**What needs to be done:** The lines needed are those below that contain the word "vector"; copy each one.

Data Start Marker

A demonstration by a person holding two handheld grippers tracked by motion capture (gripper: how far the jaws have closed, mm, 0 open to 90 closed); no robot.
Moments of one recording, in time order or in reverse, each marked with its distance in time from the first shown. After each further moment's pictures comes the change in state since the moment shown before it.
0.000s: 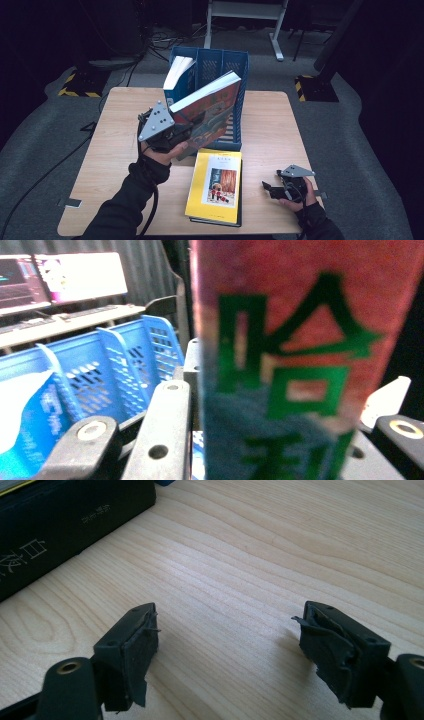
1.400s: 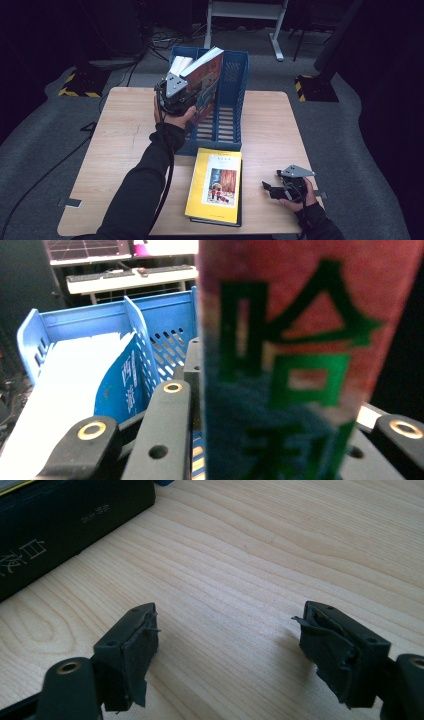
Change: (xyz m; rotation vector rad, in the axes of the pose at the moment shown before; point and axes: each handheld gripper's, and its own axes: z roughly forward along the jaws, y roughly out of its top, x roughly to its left) left arm 0.059 -0.015 0.091 0.140 0.287 -0.121; right arm 0.000 0.000 0.000 0.000 -0.002 0.003
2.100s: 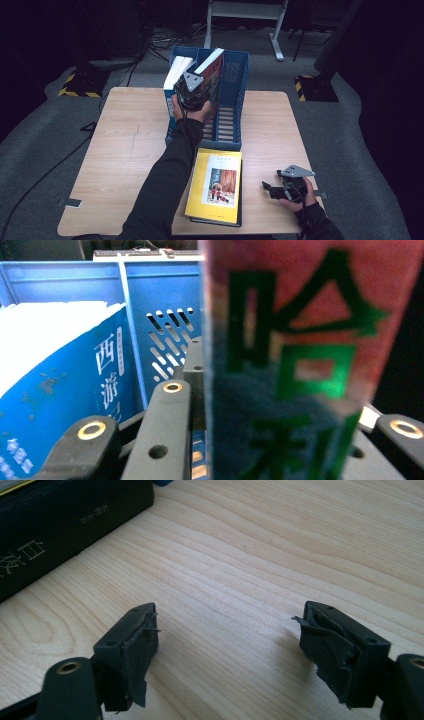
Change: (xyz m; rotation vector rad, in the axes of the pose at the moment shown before) left arm -0.013 -0.018 0.057 0.022 0.106 -0.106; right arm 0.001 0.000 0.000 0.000 -0.005 0.005
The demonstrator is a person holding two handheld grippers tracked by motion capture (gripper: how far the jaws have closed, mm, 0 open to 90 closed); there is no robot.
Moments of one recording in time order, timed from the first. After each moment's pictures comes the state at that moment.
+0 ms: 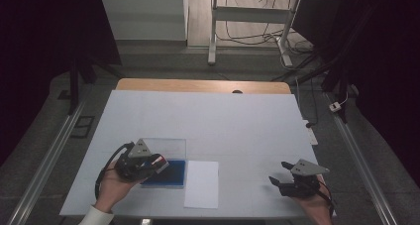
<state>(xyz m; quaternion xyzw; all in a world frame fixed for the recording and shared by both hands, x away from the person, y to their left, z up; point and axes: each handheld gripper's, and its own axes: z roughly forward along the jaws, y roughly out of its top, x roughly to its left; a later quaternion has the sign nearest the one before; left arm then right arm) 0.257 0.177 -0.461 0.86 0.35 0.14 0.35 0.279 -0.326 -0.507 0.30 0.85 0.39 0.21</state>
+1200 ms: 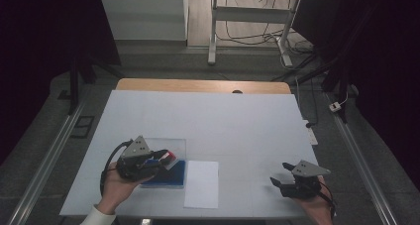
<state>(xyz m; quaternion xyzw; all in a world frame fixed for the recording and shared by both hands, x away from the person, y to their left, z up) 0.247 0.165 -0.439 0.83 0.33 0.13 0.44 0.277 -0.330 -0.509 0.30 0.85 0.38 0.21</state>
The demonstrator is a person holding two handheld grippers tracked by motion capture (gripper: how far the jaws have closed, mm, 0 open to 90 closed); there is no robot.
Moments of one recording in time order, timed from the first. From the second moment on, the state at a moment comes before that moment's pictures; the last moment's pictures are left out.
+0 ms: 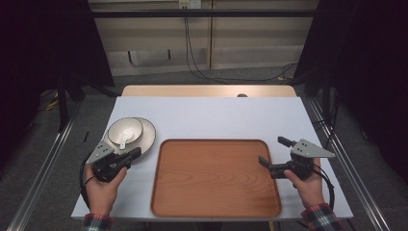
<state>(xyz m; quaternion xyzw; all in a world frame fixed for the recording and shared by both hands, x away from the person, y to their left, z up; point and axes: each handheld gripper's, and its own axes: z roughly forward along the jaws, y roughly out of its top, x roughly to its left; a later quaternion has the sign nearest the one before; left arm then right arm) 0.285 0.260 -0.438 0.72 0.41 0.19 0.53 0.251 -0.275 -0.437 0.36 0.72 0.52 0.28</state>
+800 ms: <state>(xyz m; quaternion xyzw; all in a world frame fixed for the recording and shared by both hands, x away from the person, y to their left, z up) 0.293 0.284 -0.448 0.71 0.45 0.21 0.50 0.251 -0.273 -0.437 0.35 0.72 0.53 0.28</state>
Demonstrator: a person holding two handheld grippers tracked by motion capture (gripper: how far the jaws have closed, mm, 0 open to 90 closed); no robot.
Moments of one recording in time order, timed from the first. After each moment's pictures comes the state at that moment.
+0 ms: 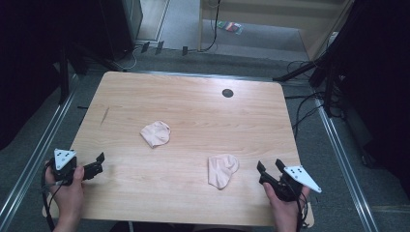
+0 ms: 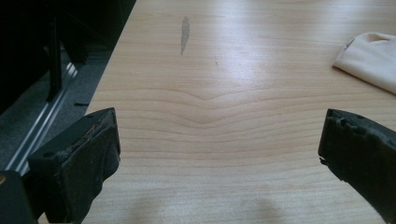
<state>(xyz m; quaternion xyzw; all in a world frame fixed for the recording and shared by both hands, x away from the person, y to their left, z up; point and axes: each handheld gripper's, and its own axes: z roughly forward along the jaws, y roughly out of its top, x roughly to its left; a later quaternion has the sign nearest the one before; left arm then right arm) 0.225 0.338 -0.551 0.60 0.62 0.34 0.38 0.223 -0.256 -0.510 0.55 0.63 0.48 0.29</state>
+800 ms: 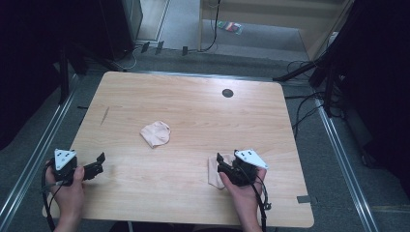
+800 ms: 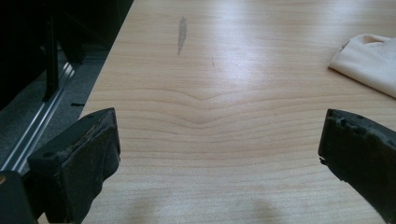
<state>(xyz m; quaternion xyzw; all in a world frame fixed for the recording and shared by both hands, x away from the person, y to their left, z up) 0.224 0.337 -0.550 0.60 0.62 0.34 0.38 0.257 -0.143 -0.511 0.53 0.68 0.44 0.24</state>
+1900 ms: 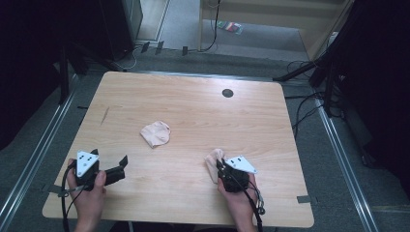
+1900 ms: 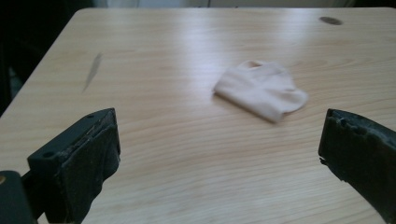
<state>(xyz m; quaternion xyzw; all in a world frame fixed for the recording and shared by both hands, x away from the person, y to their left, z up) 0.208 0.254 -0.512 0.63 0.56 0.33 0.43 0.244 -0.127 -0.525 0.50 0.72 0.42 0.23</state>
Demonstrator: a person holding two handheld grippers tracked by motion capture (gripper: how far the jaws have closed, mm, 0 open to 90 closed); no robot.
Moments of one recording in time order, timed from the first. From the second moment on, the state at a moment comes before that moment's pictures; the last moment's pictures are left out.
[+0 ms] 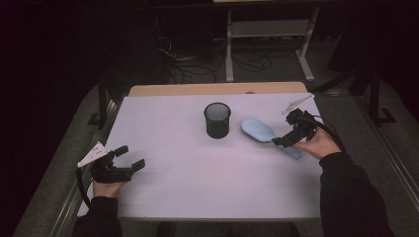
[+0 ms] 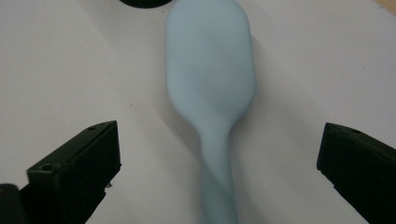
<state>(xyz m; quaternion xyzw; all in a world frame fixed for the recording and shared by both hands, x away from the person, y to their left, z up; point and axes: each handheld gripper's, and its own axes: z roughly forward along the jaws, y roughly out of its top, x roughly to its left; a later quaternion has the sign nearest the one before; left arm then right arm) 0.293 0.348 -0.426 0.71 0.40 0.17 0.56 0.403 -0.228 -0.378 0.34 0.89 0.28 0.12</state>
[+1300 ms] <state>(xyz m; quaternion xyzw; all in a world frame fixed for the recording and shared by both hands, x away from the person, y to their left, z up) 0.292 0.348 -0.426 0.71 0.39 0.17 0.56 0.429 -0.212 -0.421 0.33 0.91 0.23 0.07</state>
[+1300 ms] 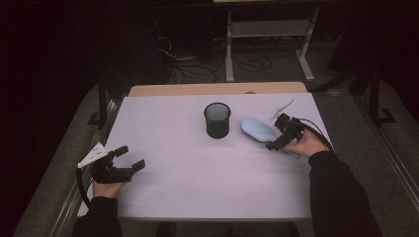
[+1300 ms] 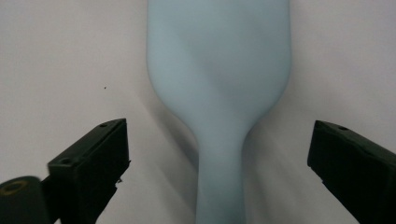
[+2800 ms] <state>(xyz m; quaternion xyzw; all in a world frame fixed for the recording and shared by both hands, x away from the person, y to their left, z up) 0.292 0.347 -0.426 0.71 0.39 0.18 0.56 0.430 -0.218 -0.427 0.32 0.92 0.22 0.05</state>
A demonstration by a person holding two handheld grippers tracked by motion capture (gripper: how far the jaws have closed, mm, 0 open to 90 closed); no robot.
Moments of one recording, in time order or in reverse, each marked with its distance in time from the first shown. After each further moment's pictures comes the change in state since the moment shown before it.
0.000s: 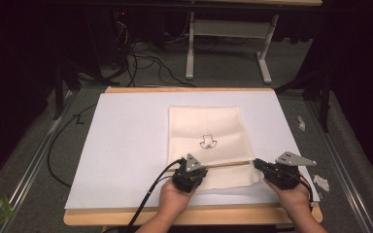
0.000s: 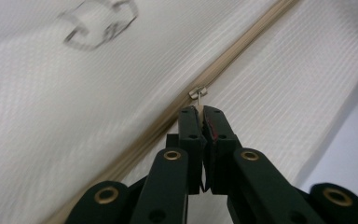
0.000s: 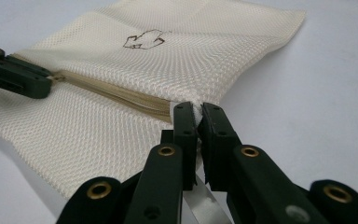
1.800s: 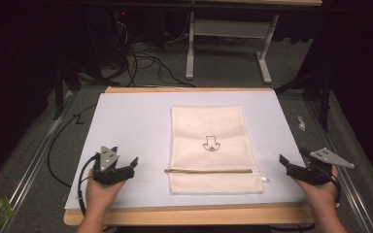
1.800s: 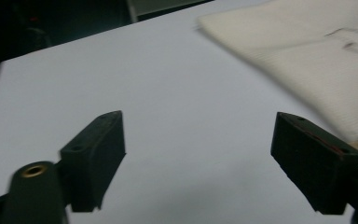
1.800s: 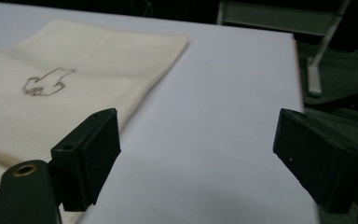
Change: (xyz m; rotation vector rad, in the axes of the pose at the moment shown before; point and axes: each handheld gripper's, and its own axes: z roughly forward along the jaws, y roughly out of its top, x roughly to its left) left arm 0.143 -0.065 -0.148 -0.190 0.450 -0.086; right arm -0.070 -0.016 -0.046 -0.142 -0.265 0.108
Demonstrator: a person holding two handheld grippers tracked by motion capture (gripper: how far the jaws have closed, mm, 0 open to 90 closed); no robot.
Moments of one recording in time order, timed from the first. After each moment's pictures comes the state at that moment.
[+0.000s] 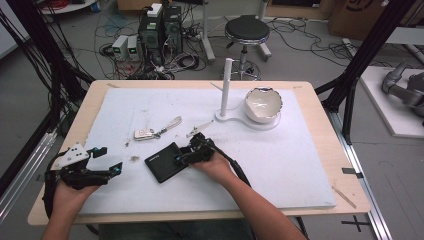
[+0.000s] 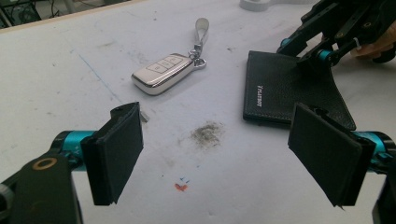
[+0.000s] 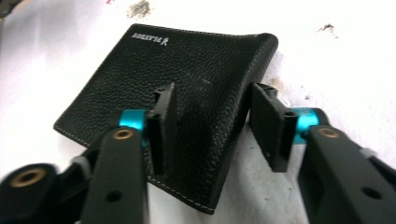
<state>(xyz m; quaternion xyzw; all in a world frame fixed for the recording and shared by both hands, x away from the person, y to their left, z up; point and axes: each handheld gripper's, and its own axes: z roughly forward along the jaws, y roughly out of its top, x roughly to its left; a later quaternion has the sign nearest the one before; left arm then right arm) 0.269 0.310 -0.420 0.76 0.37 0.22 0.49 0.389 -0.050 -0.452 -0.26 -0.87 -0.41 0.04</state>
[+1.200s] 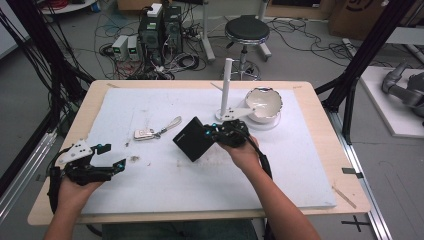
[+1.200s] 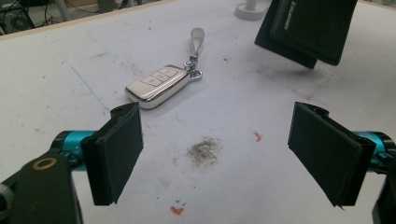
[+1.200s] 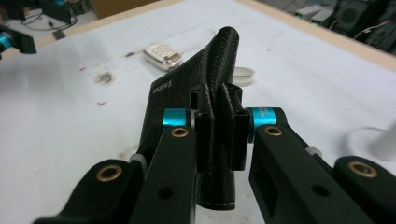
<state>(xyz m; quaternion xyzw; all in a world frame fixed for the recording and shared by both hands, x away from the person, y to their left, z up) 0.282 0.302 -0.419 0.76 0.36 0.21 0.50 0.378 -0.137 -0.372 -0.26 -0.82 -0.49 -0.12</state>
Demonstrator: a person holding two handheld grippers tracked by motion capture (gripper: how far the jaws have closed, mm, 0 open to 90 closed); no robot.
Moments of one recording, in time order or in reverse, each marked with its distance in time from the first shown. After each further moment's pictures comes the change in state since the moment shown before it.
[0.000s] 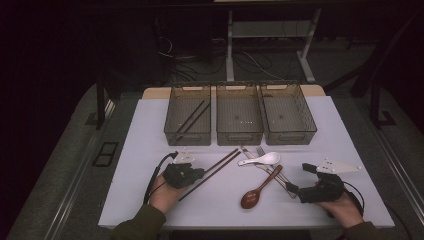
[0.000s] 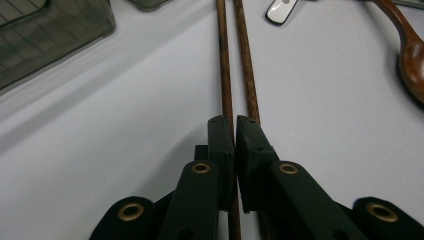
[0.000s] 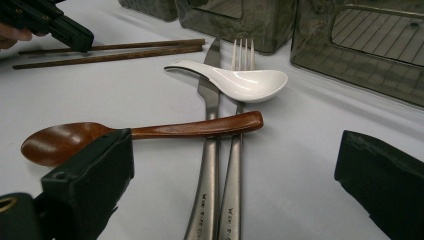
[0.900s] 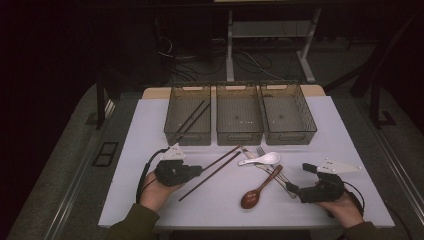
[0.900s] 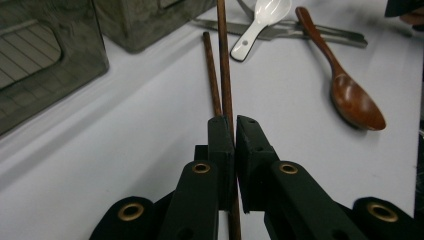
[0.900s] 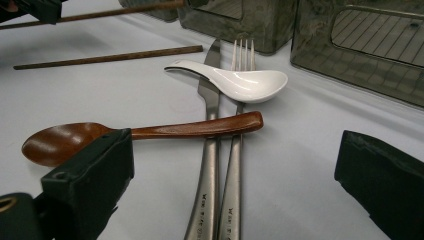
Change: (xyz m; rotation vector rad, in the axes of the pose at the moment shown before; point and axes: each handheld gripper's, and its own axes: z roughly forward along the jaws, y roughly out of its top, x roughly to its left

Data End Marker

**Written answer:**
Change: (xyz m; rotation vector rad, in the axes of the pose at the moment shown before; point and axes: each handheld gripper's, and its own axes: z roughly forward along the jaws, y roughly out of its top, x roughly to its left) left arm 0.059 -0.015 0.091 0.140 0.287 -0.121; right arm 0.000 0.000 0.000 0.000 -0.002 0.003
Change: (xyz m; rotation vector rad, in the axes of the pose at the moment shown before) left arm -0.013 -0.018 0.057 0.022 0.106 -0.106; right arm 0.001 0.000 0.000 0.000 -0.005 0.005
Change: (xyz m; rotation vector rad, in the axes of the pose at the moment shown before; point and axes: each handheld gripper's, and its own axes: z roughly forward along the jaws, y roughly out of its top, x roughly to its left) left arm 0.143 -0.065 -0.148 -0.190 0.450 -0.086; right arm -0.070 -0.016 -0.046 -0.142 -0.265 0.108
Change: (xyz m; rotation vector rad, in the axes of the pose at the moment shown before; point and axes: each handheld gripper's, and its own axes: z roughly forward along the jaws, y roughly out of its top, x roughly to its left

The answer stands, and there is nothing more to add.